◆ **EXERCISE DIRECTIONS**
Within the entries that follow, show each line where the word "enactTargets" occurs.

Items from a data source
Start of Block

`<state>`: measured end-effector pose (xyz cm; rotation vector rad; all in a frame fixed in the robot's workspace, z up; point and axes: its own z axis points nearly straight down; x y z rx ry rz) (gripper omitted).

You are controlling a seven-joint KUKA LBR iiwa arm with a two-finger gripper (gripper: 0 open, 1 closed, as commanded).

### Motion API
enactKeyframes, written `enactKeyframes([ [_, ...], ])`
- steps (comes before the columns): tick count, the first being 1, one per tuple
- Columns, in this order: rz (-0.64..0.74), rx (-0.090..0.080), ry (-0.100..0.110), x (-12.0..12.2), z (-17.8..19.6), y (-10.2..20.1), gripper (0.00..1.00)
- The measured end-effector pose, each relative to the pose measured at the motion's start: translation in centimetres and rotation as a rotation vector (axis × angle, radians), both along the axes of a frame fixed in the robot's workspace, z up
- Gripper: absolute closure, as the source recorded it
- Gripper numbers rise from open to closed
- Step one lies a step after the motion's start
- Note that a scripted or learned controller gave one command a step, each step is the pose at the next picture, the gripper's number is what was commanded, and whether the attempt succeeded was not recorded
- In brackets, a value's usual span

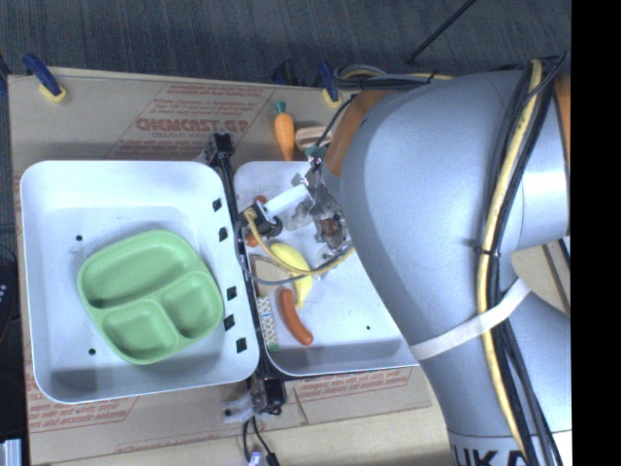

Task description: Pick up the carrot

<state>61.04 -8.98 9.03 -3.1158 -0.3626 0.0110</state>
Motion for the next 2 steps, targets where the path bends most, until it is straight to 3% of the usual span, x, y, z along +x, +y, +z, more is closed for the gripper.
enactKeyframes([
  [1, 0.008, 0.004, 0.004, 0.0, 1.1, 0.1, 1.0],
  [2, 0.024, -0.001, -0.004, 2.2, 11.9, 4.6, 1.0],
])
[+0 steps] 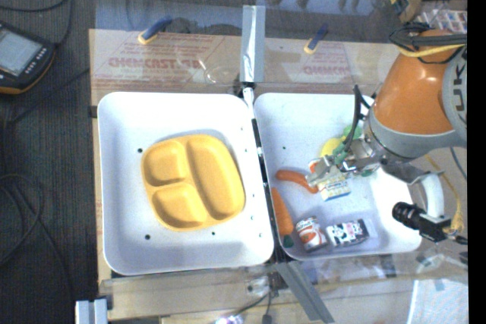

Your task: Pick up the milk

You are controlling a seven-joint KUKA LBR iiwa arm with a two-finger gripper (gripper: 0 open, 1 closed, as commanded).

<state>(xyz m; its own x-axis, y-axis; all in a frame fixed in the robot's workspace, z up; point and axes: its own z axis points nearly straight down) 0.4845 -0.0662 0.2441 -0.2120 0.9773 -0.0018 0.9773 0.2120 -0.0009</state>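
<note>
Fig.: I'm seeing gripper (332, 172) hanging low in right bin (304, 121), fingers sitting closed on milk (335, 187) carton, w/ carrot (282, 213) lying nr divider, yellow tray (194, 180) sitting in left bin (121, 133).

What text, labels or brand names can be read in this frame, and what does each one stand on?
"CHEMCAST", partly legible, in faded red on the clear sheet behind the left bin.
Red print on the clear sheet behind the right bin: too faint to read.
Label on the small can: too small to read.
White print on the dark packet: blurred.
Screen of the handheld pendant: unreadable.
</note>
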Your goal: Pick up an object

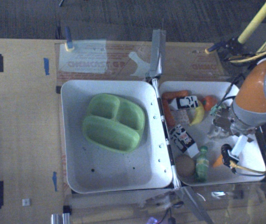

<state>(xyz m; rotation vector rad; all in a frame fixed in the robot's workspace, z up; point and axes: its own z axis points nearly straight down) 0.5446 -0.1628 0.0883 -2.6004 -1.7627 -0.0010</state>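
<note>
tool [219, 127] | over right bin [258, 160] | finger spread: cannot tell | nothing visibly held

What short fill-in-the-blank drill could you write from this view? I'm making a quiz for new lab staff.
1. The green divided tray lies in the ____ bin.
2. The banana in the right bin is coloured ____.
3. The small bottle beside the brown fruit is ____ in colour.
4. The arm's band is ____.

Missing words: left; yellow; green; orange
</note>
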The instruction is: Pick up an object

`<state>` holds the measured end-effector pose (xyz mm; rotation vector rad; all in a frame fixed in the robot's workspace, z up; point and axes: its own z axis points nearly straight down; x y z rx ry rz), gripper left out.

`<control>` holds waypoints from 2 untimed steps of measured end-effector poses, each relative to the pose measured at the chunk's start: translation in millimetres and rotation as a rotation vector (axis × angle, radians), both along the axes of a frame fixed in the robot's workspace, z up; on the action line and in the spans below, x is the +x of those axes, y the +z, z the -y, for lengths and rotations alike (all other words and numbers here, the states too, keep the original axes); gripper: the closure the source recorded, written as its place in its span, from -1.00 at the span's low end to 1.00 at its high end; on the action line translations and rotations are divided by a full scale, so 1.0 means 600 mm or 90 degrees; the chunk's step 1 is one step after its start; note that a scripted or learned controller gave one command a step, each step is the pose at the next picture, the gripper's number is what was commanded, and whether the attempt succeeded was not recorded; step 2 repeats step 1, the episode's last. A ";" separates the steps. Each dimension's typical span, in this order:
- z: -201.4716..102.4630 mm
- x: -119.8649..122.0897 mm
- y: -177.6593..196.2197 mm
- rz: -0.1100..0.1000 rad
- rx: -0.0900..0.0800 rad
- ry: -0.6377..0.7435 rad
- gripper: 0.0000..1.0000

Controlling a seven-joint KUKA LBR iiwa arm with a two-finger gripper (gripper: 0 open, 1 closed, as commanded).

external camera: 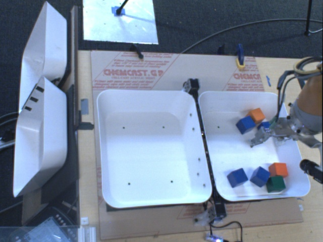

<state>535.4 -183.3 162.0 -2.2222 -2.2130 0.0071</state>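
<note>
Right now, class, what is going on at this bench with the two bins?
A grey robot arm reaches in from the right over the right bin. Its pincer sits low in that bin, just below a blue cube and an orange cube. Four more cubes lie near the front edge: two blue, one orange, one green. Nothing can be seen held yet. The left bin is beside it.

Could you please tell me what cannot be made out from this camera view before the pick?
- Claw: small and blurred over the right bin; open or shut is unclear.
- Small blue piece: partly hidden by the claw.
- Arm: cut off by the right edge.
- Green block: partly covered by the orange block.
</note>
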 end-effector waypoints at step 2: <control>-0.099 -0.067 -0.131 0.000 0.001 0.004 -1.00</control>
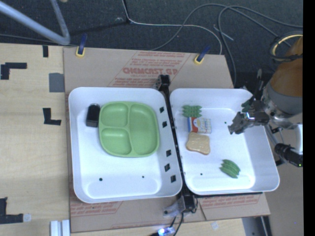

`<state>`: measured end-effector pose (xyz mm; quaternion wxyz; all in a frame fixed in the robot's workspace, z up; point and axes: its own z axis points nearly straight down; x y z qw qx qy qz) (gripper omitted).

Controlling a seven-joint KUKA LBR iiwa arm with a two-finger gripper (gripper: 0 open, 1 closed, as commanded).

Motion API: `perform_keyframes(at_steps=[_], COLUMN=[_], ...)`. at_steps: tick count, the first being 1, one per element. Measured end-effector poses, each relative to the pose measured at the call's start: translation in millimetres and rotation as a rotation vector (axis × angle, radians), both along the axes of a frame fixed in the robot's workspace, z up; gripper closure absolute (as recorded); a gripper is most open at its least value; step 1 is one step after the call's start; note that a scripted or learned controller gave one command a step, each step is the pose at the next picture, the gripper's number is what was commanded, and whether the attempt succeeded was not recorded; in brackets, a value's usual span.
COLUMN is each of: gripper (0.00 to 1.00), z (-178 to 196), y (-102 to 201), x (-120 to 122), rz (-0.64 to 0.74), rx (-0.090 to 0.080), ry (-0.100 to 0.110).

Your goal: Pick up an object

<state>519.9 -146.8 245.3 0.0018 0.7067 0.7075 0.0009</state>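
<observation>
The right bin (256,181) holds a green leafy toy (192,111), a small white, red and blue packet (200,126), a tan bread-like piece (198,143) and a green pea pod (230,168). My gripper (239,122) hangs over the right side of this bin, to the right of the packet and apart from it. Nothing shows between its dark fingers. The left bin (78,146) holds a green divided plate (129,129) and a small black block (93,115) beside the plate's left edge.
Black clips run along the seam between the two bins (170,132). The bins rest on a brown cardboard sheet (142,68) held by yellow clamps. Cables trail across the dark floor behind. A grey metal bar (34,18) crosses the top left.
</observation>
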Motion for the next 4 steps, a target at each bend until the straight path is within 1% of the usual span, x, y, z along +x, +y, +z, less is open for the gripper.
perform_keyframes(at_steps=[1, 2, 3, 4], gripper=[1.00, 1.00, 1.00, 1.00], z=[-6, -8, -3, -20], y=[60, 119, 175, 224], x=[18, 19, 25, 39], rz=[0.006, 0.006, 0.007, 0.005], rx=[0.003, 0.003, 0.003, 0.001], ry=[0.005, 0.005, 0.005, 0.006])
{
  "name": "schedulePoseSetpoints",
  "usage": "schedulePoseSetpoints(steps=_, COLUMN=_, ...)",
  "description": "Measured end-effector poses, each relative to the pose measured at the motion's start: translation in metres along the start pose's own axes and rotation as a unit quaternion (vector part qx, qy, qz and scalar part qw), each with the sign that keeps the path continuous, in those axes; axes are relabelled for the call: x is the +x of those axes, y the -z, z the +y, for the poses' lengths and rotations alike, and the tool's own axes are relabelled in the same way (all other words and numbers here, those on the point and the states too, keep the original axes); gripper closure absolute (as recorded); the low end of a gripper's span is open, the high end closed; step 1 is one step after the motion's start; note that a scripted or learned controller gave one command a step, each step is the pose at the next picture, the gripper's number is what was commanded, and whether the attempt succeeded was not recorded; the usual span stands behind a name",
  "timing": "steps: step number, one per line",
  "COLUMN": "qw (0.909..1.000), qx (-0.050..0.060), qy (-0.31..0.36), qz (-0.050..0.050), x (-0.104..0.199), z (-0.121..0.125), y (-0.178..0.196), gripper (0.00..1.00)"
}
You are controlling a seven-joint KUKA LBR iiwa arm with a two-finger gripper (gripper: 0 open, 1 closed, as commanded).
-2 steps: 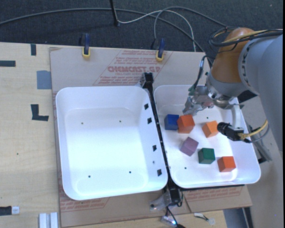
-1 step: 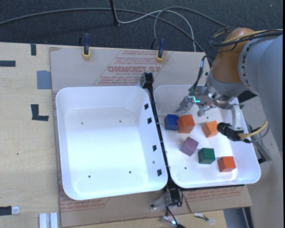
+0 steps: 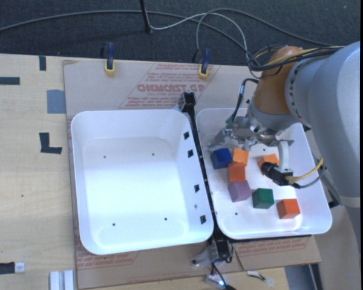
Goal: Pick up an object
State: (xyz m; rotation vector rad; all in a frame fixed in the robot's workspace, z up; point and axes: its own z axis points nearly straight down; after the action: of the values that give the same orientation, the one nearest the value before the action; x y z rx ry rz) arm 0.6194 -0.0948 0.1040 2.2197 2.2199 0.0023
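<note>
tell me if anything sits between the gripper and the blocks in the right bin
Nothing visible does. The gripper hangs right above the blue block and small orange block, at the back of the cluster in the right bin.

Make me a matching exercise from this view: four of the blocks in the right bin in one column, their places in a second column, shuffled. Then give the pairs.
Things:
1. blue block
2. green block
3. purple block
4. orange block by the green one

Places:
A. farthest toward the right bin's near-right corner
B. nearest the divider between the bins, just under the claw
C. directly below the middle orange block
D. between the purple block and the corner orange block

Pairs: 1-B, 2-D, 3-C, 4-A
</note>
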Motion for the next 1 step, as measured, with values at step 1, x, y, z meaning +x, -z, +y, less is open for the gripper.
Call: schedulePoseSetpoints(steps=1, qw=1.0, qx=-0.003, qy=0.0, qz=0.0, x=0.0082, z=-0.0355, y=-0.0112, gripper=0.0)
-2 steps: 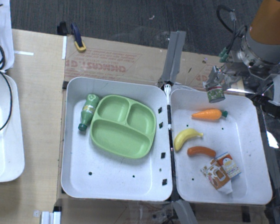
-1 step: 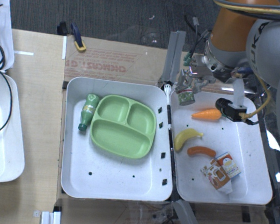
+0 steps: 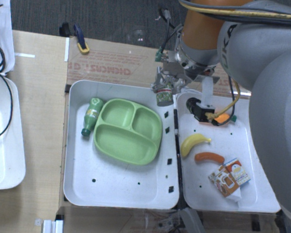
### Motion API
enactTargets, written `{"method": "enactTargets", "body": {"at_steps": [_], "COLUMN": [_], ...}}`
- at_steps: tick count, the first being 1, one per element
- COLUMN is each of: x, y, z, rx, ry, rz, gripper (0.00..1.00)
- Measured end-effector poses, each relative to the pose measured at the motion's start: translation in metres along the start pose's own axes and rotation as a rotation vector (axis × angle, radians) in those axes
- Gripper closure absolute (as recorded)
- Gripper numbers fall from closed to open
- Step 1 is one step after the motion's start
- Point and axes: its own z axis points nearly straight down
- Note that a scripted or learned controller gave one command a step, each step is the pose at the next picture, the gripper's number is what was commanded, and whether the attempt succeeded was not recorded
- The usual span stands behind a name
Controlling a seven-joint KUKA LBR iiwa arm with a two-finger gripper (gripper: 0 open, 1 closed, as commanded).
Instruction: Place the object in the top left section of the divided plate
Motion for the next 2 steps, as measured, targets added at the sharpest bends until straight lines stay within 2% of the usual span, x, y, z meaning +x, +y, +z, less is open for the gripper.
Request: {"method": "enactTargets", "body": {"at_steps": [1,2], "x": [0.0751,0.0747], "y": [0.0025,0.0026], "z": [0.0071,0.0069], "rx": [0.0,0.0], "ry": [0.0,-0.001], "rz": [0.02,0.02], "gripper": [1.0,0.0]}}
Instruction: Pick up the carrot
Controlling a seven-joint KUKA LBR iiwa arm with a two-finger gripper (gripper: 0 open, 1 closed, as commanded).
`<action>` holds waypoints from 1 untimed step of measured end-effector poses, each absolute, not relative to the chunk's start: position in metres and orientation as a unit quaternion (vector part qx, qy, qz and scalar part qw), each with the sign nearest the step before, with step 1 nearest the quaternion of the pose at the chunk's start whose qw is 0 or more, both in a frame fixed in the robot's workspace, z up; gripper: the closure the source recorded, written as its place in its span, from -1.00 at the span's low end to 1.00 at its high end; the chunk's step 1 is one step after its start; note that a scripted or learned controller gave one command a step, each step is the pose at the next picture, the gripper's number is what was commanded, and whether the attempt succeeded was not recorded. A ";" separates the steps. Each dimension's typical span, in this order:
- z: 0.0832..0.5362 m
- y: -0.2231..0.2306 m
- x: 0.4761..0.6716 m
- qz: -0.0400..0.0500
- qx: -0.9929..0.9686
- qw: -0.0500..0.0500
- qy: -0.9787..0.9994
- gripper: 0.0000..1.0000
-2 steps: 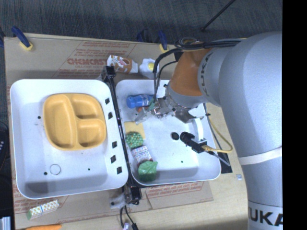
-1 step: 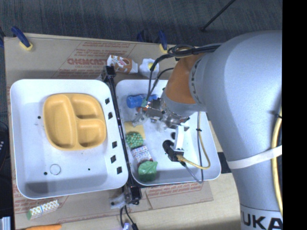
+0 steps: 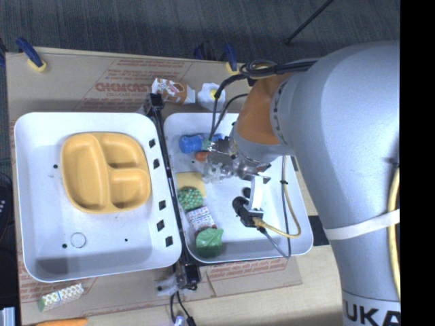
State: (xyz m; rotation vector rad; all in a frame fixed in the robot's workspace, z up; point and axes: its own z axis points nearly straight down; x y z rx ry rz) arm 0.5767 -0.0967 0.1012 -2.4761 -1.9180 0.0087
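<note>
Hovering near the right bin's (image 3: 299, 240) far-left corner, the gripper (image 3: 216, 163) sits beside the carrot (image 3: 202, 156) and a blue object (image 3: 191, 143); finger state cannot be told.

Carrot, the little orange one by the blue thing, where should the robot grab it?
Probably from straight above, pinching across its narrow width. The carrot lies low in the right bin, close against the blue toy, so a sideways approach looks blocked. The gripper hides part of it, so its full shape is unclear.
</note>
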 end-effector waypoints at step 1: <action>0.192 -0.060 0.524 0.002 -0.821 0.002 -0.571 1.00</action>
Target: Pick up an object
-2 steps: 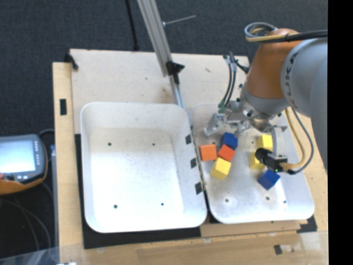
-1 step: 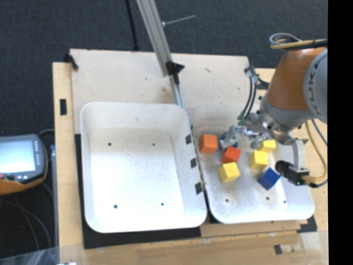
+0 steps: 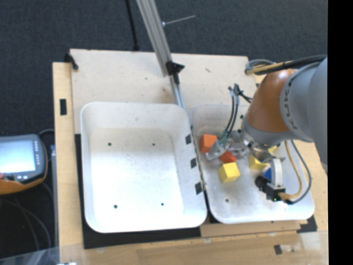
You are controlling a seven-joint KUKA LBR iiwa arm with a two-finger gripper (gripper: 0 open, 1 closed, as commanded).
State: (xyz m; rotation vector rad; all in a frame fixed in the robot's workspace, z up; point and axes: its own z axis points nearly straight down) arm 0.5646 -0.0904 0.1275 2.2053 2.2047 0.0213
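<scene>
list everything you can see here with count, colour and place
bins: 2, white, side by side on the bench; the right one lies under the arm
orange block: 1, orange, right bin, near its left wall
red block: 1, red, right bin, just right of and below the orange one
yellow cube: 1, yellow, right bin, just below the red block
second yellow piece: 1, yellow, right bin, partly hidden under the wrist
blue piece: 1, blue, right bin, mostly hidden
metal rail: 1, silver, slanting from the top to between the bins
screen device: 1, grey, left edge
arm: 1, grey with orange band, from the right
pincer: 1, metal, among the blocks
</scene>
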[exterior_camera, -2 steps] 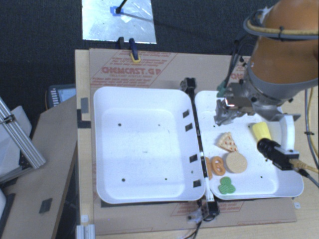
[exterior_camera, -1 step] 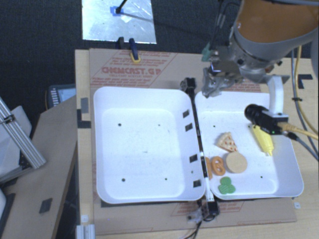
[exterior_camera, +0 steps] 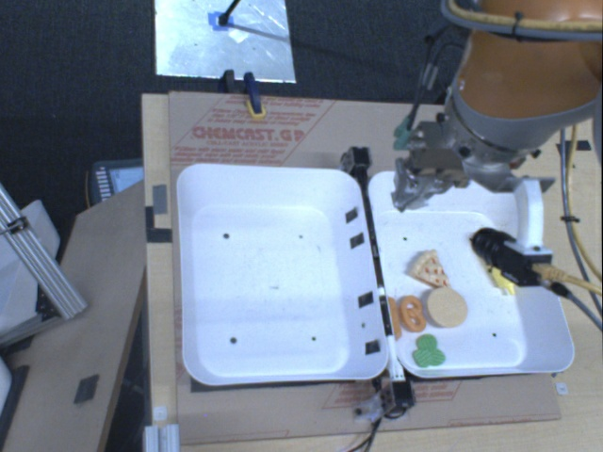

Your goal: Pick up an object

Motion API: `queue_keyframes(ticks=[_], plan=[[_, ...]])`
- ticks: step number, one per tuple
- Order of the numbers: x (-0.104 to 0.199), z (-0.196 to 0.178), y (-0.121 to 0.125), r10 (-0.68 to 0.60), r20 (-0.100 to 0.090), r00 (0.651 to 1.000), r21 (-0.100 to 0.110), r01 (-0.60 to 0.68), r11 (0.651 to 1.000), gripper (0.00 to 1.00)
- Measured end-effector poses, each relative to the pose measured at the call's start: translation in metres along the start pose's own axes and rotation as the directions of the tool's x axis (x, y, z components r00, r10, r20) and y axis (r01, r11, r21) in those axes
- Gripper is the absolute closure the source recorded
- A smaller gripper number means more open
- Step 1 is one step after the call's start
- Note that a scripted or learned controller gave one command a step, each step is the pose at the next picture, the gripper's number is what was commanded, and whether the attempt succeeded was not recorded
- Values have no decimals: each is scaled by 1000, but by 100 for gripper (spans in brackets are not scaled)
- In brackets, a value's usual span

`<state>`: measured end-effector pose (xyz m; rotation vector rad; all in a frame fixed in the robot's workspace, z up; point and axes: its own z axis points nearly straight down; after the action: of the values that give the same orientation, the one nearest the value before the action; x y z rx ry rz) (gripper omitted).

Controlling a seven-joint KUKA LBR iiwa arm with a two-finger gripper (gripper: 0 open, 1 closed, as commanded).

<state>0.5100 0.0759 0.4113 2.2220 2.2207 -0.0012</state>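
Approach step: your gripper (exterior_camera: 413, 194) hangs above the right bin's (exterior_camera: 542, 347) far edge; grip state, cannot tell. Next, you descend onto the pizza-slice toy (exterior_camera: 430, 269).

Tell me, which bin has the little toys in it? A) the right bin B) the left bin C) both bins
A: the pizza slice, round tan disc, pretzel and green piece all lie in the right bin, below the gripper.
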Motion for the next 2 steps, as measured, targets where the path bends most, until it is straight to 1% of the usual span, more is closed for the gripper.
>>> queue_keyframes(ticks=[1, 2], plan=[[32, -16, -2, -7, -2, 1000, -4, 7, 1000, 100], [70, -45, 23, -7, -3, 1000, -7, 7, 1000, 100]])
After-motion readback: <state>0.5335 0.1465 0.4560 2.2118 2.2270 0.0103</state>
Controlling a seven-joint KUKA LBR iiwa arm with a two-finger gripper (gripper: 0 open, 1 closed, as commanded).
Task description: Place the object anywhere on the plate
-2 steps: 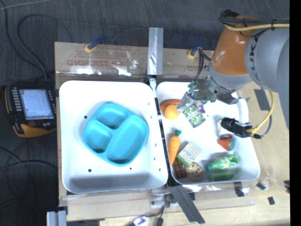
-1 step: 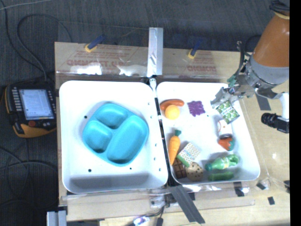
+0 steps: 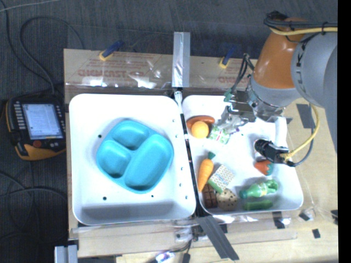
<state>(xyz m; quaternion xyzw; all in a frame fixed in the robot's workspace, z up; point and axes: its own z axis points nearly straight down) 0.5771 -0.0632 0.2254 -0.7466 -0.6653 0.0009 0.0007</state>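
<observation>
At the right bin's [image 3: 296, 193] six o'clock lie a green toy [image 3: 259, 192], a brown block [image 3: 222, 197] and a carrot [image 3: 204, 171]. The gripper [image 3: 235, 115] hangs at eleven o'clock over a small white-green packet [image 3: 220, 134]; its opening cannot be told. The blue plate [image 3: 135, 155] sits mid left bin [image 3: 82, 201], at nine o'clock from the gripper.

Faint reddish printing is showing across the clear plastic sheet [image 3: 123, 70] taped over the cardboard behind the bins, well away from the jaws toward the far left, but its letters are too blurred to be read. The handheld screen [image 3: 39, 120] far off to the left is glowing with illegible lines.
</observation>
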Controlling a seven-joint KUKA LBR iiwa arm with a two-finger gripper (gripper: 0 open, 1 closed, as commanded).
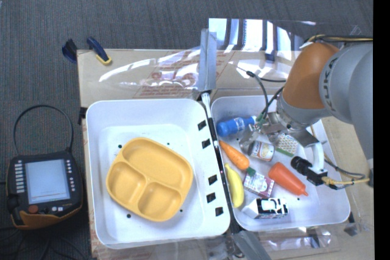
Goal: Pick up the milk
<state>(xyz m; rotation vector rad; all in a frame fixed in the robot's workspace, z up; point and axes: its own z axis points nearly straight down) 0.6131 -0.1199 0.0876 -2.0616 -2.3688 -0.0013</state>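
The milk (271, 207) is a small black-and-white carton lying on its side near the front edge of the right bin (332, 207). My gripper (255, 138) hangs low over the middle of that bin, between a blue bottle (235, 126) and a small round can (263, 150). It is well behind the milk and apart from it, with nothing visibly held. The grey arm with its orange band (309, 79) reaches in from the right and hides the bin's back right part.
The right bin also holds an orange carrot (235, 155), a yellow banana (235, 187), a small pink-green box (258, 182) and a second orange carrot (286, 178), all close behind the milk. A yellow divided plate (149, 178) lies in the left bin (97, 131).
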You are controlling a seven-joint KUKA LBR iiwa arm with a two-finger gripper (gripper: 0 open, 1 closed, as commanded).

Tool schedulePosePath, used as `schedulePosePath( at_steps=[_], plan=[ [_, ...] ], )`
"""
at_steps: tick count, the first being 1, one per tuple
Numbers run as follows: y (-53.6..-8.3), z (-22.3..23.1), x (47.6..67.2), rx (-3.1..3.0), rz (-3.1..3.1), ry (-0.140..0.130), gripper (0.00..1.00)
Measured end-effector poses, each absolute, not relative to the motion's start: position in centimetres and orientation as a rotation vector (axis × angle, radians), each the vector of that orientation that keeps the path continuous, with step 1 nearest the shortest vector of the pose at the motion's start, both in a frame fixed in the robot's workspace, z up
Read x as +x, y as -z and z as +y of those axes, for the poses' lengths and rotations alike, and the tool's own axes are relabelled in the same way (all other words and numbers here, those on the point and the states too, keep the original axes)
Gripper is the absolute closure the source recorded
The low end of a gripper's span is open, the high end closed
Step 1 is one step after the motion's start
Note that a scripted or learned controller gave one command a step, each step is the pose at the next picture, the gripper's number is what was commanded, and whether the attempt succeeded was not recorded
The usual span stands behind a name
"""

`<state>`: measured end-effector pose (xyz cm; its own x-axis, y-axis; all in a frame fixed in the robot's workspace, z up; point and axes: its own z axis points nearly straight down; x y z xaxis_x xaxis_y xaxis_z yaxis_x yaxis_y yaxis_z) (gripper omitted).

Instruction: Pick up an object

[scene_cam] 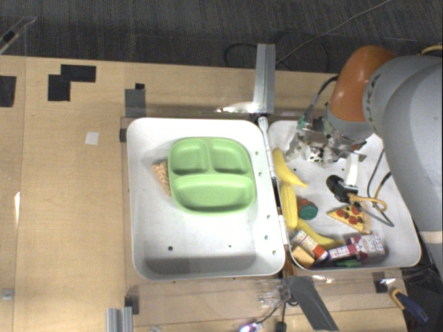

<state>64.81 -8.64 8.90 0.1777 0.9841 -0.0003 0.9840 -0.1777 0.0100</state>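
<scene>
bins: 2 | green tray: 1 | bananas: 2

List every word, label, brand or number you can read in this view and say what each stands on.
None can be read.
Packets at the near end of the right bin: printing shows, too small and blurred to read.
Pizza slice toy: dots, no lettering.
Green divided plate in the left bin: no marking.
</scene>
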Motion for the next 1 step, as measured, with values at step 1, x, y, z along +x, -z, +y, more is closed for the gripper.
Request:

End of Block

◆ **WRITTEN RESPONSE**
enactTargets, written `{"method": "enactTargets", "body": {"at_steps": [_], "COLUMN": [_], ...}}`
Request: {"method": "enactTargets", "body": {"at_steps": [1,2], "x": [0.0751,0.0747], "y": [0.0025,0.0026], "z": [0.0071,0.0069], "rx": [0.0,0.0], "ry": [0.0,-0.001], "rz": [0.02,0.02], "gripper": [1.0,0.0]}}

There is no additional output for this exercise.